__What to produce__: Reproduce the listing that follows word for word, without its pictures.

Data shown section start

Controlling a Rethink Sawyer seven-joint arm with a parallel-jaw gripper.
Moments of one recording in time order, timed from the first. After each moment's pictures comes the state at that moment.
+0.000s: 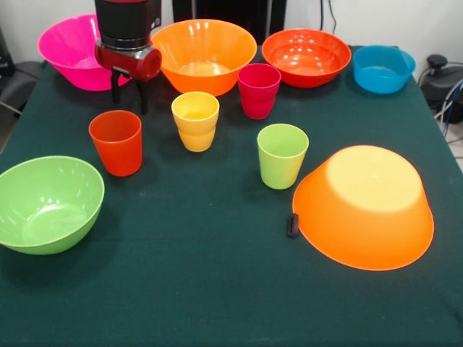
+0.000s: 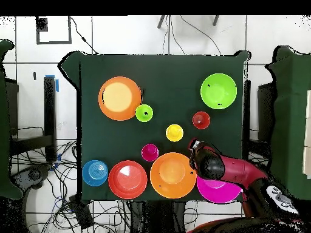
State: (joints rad) arm -0.74 -0.50 0.12 1.83 -0.46 0.09 2.06
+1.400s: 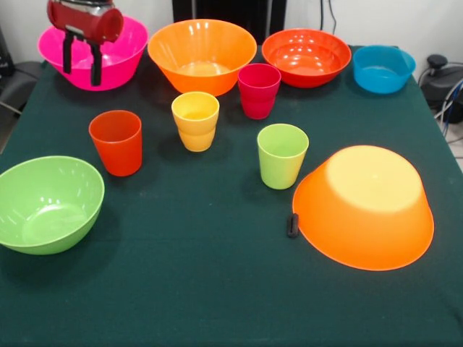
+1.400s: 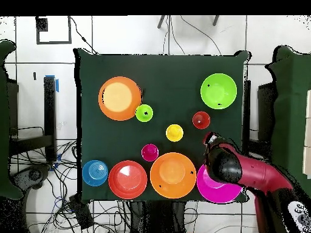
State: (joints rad) arm -0.76 -0.72 0.12 1.86 -0.46 0.12 2.06
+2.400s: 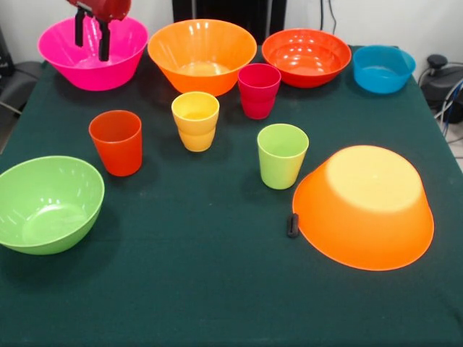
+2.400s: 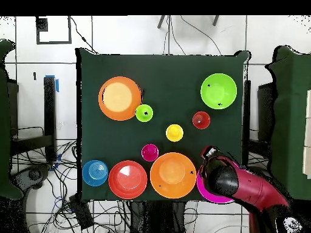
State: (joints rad) arm -0.69 -0.74 -0.02 1.95 -0.35 0.12 2.07
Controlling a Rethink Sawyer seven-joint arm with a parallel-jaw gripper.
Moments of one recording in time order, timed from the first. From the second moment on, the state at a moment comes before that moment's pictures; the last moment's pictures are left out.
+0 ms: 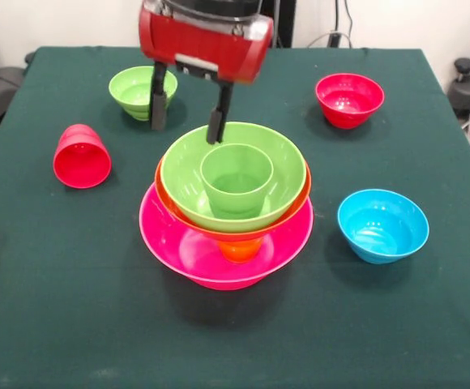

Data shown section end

__Task output__:
Controlling a Rethink Sawyer seven-joint arm with a parallel-jaw gripper.
Moments of one recording in time order, timed from the first. After each moment's pictures comes the state at that moment.
+0.000s: 
+0.000s: 
State: (joints rad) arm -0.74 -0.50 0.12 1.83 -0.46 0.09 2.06
+1.400s: 
+1.400s: 
State: (joints rad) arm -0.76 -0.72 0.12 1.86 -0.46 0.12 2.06
+2.400s: 
+2.400s: 
State: (joints rad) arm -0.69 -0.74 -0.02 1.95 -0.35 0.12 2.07
Controlling a Rethink Sawyer seven-joint arm with a parallel-jaw gripper.
Moments of one recording in time order, timed from the first. From the second moment on, the state at a moment comes before that moment's pictures; the last moment's pictures are left out.
+0 ms: 

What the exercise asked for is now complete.